Importantly: waiting does not mean it wasn’t serious, or that it didn’t happen. A delayed report is extremely common and can reflect the aftermath of trauma and the real-world risks of disclosure."
Ellen...yes.
I had some pretty bad things happen to me from sexual predators as a child. By three different men over a period of about 4 years.
I told no one until I was well into adulthood. Different situation, since it happened when I was a kid? Sure. Kids aren't yet usually ready to confront the world. But...did some of those same factors apply? You bet.
-Jack
Jack - Thank you for sharing this. The strength it takes to acknowledge and process these horrible things that happened in your childhood is nothing less than a miracle. I truly hope that you've been able to make some sense of all that happened to you, and that any negative effects that may still raise their ugly heads do so minimally, and depart quickly.
Thank you, Chris.
Comments like yours are part of why I decided...years ago...that the silence protecting my abuser wasn't going to get one more day of free rent.

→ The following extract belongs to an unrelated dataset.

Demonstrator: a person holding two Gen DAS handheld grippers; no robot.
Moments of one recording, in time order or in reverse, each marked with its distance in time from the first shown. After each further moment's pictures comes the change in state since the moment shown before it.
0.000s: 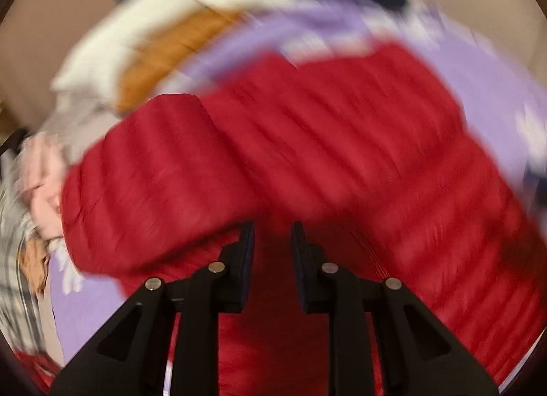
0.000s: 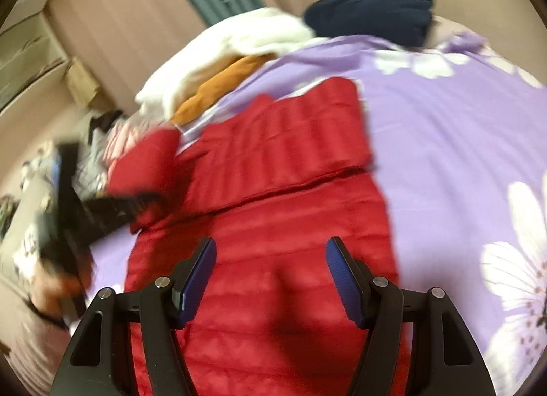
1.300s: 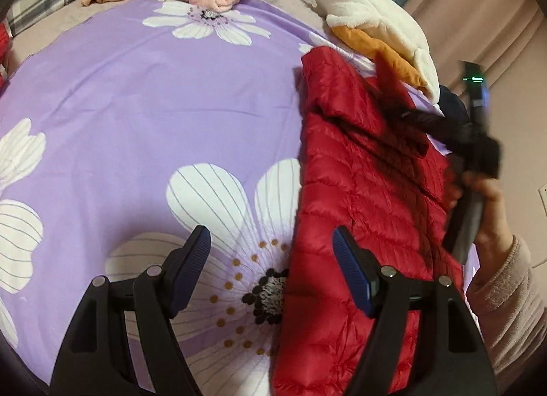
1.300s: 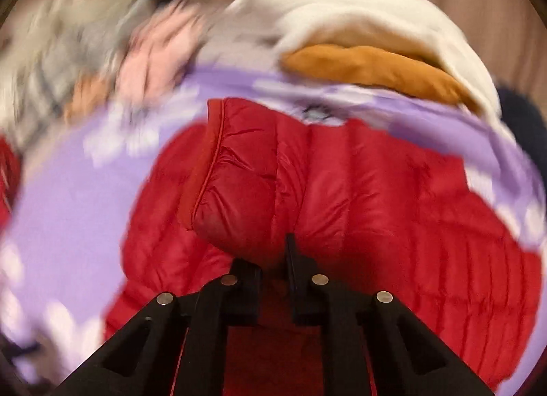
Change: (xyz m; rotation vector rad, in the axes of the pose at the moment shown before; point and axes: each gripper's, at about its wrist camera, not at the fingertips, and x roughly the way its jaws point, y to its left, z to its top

I'll be straight with you, because that's the deal here: it's not a finished project.
The ugly heads still rise on occasion...even at 60 years old; old wiring doesn't come out of the wall just because you found the fuse box.

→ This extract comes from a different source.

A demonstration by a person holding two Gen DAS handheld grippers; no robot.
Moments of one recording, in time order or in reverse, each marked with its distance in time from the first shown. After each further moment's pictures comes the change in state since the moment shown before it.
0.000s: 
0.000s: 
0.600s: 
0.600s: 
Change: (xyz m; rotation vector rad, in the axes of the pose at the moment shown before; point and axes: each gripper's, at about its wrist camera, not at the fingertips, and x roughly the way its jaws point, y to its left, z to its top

But they visit less often...stay shorter...and leave quieter than they used to. Turns out the funeral technique I wrote about wasn't just used in a seminar. It was also used in the work of surviving my own history.
What I know for certain: the boy who couldn't speak...became a man who won't shut up. That's not a miracle. That's just what healing looks like when it's given enough years and enough stubbornness.
Your kindness landed. Thank you for it.
-Jack
I'm sorry Jack. I can't begin to imagine how devastating it must have been to be subjected to sexual abuse as a child. It's harder for me to imagine what kind of low life could do that.
And I'm sorry, James, about what you and your family went through.
Thank you for sharing--it couldn't have been easy.
Again, a given…Platner is a dead man walking and I don’t care; what pisses me off is this recurring theme of the political dagger being used at the last moment…is this a failure of leadership? political operatives seizing an opportunity?…anyway you look at it I am angry at being blindsided by another of these scenarios…I agree with your reasons listed, but, it doesn’t assuage my anger…if I wait five years to report an assault or any crime against my person it would just be laughed at…
I would never argue with your felt emotions, James.
We all feel what we feel...and words can never fully translate those emotions ...in a way that lets someone else truly experience them as we do.
-Jack
I am embarrassed for you and angry with you. Was the information coming from the survivors of Epstein and company and the #MeToo movement too unbelievable for you to pay attention to?
Every single woman in your life has at least one SA story if not 5 or 6. Ask them, and then ask why they didn't report, or what happened if they did.
Every law enforcement jurisdiction in this country has thousands, multiple thousands of rape kits that are untested going back decades. One Epstein victim reported to the FBI in 1996. They believed her. They did nothing. In recent cases that went to court, the convicted assaulter was given months or no prison time because it would 'ruin their lives'. Justice rarely happens.